James Evans Talks with Law360 about SCOTUS Refusal to Hear CA Representative Arbitration Case

The U.S. Supreme Court declined review of a California case that clears a path to keep some workers’ state Private Attorneys General Act (PAGA) claims out of arbitration, thereby increasing the likelihood of a rise in such actions, which allow for employees to pursue penalties against an employer on behalf of the state of California.

“I do think we will see more standalone PAGA cases,” said James Evans, partner in Alston & Bird’s Labor & Employment Group. “With the denial of cert., I think employers are going to be loath to bring a motion to compel arbitration that they can’t win. They will recognize that they are stuck with litigating the PAGA claim. And that reality will increase the number of filings.”

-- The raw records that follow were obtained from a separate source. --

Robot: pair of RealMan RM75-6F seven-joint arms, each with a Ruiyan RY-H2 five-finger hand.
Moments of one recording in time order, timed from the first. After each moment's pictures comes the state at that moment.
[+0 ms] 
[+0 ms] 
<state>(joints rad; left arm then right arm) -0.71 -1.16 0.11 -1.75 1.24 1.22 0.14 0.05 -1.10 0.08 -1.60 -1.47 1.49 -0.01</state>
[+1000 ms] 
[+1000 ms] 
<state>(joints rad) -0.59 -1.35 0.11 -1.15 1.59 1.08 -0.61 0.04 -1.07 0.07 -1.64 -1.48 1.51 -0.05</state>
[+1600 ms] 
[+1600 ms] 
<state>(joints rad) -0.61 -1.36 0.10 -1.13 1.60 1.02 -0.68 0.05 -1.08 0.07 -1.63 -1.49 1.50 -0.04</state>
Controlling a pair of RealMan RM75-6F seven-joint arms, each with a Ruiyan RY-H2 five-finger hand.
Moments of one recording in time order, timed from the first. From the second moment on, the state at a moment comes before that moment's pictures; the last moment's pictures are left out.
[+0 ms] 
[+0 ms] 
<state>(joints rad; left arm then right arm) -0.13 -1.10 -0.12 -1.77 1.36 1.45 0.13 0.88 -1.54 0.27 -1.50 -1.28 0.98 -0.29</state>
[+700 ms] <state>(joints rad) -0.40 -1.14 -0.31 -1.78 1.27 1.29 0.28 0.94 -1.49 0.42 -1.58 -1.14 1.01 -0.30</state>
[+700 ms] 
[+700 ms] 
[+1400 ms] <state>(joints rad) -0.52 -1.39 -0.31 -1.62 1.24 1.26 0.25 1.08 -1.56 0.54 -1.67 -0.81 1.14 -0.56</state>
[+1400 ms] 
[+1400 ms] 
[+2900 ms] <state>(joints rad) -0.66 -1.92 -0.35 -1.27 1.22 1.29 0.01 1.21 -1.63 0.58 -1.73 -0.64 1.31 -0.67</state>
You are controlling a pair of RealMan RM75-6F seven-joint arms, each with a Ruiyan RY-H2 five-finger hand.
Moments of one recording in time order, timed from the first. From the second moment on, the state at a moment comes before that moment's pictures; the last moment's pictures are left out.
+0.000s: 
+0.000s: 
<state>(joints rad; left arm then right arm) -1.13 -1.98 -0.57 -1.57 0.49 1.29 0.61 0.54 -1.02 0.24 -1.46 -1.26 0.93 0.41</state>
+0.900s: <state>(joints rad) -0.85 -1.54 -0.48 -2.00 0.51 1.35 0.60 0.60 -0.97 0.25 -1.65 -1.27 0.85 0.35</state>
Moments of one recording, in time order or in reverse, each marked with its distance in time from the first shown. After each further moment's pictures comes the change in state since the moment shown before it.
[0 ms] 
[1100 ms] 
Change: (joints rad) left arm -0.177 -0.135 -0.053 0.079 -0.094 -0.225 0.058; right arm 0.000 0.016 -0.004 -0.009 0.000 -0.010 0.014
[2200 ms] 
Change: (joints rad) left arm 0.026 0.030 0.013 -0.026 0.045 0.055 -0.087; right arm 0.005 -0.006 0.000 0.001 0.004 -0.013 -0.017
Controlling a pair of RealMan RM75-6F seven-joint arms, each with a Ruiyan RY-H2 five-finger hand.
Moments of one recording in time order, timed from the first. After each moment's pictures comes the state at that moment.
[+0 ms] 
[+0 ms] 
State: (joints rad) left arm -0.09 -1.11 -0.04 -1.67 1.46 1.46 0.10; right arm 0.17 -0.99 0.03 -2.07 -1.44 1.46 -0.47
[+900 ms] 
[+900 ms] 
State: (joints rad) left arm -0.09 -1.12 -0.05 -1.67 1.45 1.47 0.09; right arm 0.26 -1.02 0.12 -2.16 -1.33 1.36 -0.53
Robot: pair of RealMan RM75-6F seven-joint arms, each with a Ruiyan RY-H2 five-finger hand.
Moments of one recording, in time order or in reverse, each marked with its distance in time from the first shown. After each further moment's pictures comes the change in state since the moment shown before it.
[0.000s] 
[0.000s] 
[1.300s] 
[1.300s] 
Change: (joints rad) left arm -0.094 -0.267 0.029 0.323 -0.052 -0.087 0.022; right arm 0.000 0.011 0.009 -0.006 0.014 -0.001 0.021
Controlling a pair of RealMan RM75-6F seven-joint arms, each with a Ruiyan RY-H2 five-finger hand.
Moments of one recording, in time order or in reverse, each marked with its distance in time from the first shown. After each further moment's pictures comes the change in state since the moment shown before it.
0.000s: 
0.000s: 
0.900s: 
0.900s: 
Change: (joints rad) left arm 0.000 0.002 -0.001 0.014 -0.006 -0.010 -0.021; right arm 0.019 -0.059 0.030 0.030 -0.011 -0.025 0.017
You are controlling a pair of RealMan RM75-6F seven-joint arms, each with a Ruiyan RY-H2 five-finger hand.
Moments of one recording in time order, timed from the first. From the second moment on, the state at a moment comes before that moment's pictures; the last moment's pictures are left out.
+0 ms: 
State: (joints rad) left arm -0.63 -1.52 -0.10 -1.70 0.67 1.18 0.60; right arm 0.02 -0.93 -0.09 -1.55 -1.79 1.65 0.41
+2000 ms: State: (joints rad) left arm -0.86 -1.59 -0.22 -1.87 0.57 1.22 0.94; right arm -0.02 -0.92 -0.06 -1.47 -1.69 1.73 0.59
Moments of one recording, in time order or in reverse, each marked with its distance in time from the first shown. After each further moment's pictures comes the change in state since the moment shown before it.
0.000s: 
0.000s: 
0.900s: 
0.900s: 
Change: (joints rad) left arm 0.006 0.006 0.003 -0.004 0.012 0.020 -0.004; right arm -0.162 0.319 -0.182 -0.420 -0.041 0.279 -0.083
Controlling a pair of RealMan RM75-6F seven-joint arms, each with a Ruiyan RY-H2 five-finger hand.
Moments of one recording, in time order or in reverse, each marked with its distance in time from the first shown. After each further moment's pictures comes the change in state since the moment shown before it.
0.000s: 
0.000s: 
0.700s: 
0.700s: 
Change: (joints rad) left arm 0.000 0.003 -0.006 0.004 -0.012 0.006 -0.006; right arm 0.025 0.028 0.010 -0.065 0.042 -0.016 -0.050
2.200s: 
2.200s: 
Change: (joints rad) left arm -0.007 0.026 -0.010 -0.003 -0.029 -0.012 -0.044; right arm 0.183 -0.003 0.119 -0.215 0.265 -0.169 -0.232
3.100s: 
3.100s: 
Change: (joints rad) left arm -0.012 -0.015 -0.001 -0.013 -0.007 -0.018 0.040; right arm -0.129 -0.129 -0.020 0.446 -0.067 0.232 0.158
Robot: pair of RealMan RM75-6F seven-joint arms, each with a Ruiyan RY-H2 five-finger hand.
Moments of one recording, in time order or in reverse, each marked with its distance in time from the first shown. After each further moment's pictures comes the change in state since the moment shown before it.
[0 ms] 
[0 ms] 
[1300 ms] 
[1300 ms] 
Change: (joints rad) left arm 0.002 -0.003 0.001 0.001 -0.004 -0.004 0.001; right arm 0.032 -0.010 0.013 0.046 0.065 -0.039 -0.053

Other employment laws are slated to take effect in California this year, including a statute mandating employers to provide three days of paid sick leave to employees annually. The new laws could encourage the plaintiffs’ bar to bring new suits that include a PAGA claim.

“The new sick leave law needs to be integrated into employers’ existing paid time off policies and employment handbooks, but if there is not a careful integration, the potential result is an employer could deny a right that the Legislature has granted,” said Evans. “PAGA would be a natural statutory claim arising out of issues relating to the new sick leave law.”

“One of the benefits that could come out of the decision that PAGA claims are the only kind of representative actions that can go forward when there is a class action waiver is the likelihood that it will generate more case law as cases are brought and appeals are filed,” he said.